- 3 medium to large eggplants
- 2 tbsp salt
- 4 tbsp Cobram Estate Light & Delicate extra virgin olive oil
- 1 onion, finely chopped
- 2 cloves garlic, finely chopped
- About 1kg minced lamb or beef
- 1 tbsp tomato paste
- 1/2 cup dry white wine
- 400g can of diced tomatoes
- ¼ tsp ground cinnamon
- salt and freshly ground black pepper
- 60g butter
- 50g plain flour
- 2 cups milk
- a little grated nutmeg
- 1 egg, lightly beaten
- 4 tbsp grated parmesan cheese
- Cut eggplants into 1 ½ cm thick round slices. Place in a bowl, sprinkle with 2 tbsp salt and allow to stand for about 45 minutes.
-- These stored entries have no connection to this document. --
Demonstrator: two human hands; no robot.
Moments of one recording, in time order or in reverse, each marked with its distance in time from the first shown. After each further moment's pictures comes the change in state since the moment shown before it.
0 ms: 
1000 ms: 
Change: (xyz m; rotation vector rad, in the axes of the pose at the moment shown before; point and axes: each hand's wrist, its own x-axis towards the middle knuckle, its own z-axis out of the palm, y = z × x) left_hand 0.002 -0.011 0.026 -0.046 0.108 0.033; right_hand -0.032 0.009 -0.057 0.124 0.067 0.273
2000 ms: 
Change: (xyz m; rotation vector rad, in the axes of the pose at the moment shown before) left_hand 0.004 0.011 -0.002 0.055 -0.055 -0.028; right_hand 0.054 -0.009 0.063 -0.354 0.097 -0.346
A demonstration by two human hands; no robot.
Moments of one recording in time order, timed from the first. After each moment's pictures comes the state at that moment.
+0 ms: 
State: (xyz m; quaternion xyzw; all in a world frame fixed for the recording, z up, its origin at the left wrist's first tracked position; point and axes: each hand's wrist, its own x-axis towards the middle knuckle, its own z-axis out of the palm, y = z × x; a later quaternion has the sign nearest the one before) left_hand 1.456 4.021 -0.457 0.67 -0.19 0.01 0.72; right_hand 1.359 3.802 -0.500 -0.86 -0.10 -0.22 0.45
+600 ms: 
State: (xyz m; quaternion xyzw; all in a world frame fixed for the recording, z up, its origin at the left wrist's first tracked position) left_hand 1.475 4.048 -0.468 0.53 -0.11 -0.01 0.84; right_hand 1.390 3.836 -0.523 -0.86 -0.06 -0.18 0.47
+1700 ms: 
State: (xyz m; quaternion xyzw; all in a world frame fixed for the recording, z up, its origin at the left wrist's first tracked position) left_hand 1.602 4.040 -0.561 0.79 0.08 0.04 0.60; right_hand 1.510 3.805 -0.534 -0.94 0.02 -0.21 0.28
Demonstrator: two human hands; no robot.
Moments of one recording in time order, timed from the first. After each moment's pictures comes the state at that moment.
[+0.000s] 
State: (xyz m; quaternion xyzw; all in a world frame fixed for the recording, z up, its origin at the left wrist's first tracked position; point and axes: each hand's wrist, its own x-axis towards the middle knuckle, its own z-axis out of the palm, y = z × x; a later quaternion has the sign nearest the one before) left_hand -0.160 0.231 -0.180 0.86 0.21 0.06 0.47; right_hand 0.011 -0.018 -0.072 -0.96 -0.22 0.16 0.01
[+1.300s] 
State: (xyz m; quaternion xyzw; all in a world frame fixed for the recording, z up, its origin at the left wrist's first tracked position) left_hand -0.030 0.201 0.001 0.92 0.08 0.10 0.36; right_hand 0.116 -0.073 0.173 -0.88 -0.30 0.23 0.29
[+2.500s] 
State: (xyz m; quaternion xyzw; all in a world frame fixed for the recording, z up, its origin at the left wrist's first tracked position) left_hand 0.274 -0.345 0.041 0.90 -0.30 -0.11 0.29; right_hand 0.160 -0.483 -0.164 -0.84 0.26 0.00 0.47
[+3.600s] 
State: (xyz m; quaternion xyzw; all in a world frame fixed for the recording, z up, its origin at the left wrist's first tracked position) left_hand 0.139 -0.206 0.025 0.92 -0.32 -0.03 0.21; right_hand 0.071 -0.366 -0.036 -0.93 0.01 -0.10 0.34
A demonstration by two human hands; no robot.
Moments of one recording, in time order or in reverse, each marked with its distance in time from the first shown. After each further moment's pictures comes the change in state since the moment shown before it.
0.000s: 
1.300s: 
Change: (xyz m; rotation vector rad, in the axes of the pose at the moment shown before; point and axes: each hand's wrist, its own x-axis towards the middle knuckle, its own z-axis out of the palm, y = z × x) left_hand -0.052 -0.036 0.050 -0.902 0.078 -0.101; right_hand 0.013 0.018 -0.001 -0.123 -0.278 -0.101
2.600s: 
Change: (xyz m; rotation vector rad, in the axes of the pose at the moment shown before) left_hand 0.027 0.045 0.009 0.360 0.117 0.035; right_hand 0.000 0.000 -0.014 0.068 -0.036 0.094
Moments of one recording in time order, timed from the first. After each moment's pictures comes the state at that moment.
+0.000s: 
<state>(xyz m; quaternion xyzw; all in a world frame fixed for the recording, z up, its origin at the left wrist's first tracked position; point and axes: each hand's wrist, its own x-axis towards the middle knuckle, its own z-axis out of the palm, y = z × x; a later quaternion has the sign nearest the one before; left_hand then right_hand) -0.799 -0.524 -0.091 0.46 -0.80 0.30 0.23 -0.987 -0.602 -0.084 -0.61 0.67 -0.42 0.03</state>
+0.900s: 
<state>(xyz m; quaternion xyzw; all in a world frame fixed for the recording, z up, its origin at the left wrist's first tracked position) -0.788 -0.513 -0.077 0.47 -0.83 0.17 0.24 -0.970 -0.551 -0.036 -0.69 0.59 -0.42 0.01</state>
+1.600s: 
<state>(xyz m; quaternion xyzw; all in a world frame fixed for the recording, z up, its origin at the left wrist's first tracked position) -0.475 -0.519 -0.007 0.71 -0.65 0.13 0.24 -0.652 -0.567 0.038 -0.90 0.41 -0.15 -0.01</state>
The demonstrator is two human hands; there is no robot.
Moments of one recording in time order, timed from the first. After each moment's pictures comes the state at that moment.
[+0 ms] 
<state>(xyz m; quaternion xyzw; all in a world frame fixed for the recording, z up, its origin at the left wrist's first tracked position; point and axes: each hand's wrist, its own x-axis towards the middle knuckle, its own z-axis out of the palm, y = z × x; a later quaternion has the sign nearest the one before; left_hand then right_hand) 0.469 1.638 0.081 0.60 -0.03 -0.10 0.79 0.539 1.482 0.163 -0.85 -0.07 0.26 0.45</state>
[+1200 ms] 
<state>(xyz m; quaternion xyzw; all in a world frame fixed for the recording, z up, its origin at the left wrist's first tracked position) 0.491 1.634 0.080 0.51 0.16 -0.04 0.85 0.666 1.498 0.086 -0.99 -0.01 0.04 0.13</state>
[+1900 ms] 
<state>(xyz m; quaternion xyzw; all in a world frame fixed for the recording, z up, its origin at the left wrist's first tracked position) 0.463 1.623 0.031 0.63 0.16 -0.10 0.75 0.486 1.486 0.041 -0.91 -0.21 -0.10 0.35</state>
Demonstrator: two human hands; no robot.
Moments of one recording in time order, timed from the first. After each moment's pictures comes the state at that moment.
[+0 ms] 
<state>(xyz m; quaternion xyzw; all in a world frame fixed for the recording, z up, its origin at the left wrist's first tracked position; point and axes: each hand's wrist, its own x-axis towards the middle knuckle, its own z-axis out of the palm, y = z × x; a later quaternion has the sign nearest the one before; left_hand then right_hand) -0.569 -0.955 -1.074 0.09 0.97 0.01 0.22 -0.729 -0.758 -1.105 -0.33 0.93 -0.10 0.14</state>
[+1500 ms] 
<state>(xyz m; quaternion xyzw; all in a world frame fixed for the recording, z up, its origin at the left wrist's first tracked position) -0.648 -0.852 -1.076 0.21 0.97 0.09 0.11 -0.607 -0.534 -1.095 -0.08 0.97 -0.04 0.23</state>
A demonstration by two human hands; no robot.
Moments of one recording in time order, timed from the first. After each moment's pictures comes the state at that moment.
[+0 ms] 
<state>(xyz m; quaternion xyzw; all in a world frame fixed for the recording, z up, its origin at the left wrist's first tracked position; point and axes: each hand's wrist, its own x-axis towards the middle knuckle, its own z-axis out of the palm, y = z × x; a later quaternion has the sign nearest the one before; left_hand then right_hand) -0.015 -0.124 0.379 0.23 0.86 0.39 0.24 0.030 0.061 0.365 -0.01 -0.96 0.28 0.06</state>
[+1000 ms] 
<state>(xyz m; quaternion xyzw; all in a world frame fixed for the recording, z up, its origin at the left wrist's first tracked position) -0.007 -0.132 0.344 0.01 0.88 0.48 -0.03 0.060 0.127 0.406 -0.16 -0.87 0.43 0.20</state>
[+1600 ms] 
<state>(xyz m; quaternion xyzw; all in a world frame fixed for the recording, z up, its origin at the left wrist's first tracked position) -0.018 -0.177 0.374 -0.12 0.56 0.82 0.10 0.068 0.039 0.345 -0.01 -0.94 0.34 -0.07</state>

- Meanwhile, heat half the Cobram Estate Light & Delicate extra virgin olive oil in a pan and stir-fry the onion and garlic on medium heat for about 5 minutes. Add the meat and brown it on high heat, stirring constantly. Add the tomato paste and the wine and bring to a simmer. Add the diced tomato and the cinnamon, season with salt and pepper and simmer for 35 minutes.
- Rinse the eggplant slices under the tap and dry with kitchen paper.
- Heat the remaining Cobram Estate Light & Delicate extra virgin olive oil in a large, non-stick frypan and cook the eggplant slices on each side for a few minutes, then drain.
- Melt the butter in a small saucepan. Whisk in the flour and cook on low heat for 3 minutes. Increase the heat, add the milk little by little whisking until the sauce thickens. Lower the heat and cook for 2 more minutes. Season with salt, pepper and nutmeg.
- Preheat the oven to 150°C.Grease a 30 x 22 cm deep oven dish. Arrange half the eggplant slices in the bottom and top with half the meat sauce. Add remaining eggplant and meat.
- Whisk the egg and half the parmesan cheese into the white sauce and spread over the meat. Sprinkle the top with the remaining parmesan cheese and bake in the preheated oven for about 1 hour.
- Remove from oven and wait 5-10 minutes before slicing.